Just because the Christian “sky father” God or religious depictions of God may be untrue doesn’t automatically mean there isn’t some kind of higher power, consciousness, or “God” beyond human understanding
Higher power and God do not have to mean the Christian “sky father” God
One thing I’ve noticed in a lot of agnostic discussions is that people tend to frame everything in a very black-and-white way. It often becomes either “the Abrahamic God is real” or “there is absolutely nothing beyond material reality.” But I honestly don’t think those are the only two possibilities.
At this point, I’d probably consider myself essentially atheist when it comes to the traditional Christian “sky father” version of God. The more I’ve read about the Bible historically, contradictions in scripture, religious evolution, mythology, translation issues, church politics, and the way different cultures shaped religion, the harder it became for me to see organized religion as literal divine truth.

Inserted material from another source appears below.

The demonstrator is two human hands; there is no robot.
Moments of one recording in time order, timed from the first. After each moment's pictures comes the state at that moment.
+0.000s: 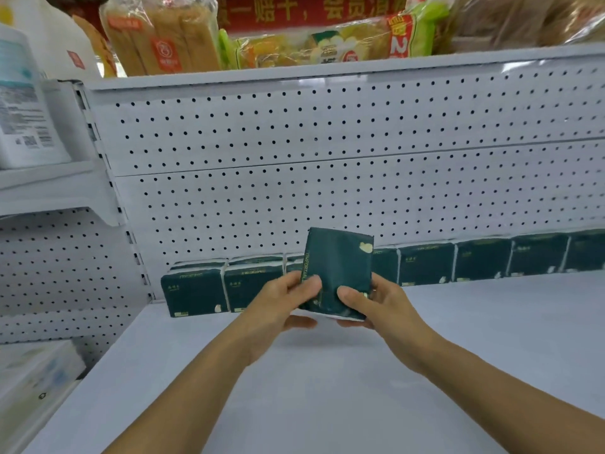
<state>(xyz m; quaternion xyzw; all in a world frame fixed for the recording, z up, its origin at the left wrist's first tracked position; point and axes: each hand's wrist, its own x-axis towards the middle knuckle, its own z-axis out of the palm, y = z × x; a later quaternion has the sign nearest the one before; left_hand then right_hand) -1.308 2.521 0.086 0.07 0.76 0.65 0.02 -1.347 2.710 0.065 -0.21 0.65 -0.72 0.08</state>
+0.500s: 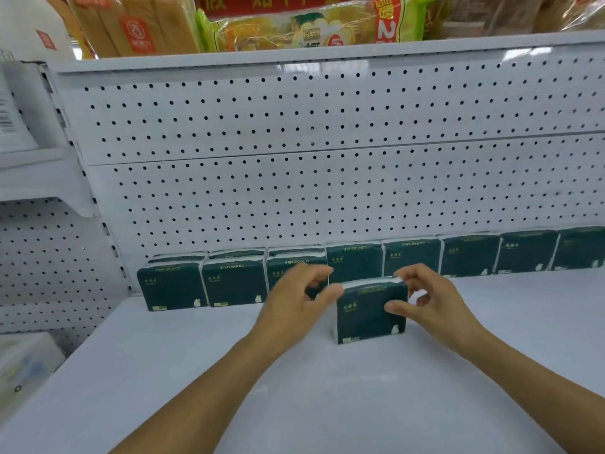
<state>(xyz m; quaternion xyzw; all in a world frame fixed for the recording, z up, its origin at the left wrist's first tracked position) -1.342 2.570 0.059 0.09 0.90 0.39 -0.19 -1.396 2.812 0.045 -0.19 0.83 -0.52 -0.09</state>
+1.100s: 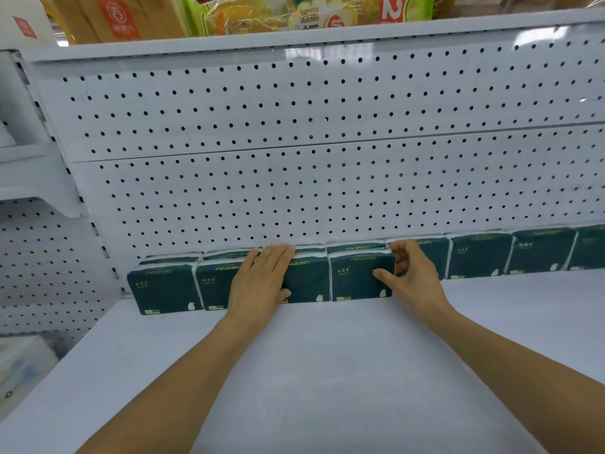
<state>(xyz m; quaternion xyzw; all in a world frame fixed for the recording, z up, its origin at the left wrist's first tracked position) -1.407 2.511 0.040 0.04 0.97 -0.06 -0.24 -1.472 2.779 0.032 -0.12 0.84 -0.51 -0.16</state>
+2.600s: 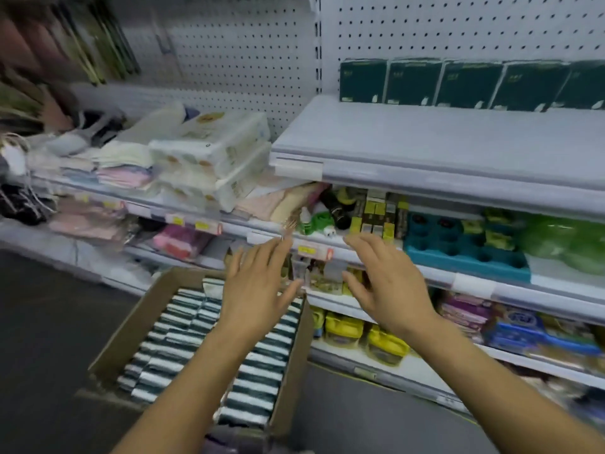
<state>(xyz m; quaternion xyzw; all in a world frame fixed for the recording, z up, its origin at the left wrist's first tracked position) -0.855 2.456 -0.093 -0.14 0.97 0.01 -0.20 -0.985 2.645 -0.084 -0.47 0.84 -0.20 -0.17</state>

A lot of it feels deeply human to me. Ancient societies projecting human hierarchy, kingship, morality, fear, and power structures onto the universe itself.
At the same time, rejecting organized religion did not automatically make me reject the possibility of some kind of higher power altogether. If anything, I’d describe myself more as agnostic leaning theist when it comes to the possibility of a deeper intelligence behind reality, a universal consciousness, a source underlying existence, some kind of interconnected awareness, or something fundamentally beyond human comprehension.
I think consciousness itself is one of the strangest things imaginable. The fact that we are aware at all is bizarre. Existence itself is bizarre. The universe existing instead of nothing existing is bizarre. Subjective experience, awe, synchronicities, meditation, existential mystery, and the feeling of interconnectedness are things I personally can’t completely reduce to “nothing.”
I’ve also had some genuinely uncanny synchronicity-type experiences in my life that line up with a lot of what people talk about regarding the law of attraction and, for lack of a better term, spiritual manifestation. I know a lot of people immediately dismiss that stuff as “New Age nonsense,” and I understand why, because there’s definitely a lot of grifting and pseudoscience attached to those spaces. But some of the experiences I’ve had personally are difficult for me to completely write off as meaningless coincidence.
That still does NOT mean I automatically leap from that to “therefore Christianity is true.” That leap still feels massive to me.
A lot of atheist critiques completely dismantle the traditional interventionist “sky father” concept of God for me, especially when you compare the alleged attributes of the Christian God to the actual world we live in. But those same critiques don’t necessarily disprove the possibility that reality itself may contain some deeper form of consciousness, intelligence, or source beyond our current understanding.
I think there’s way more philosophical gray area between “literal religion is true” and “absolutely nothing metaphysical exists” than most conversations allow for.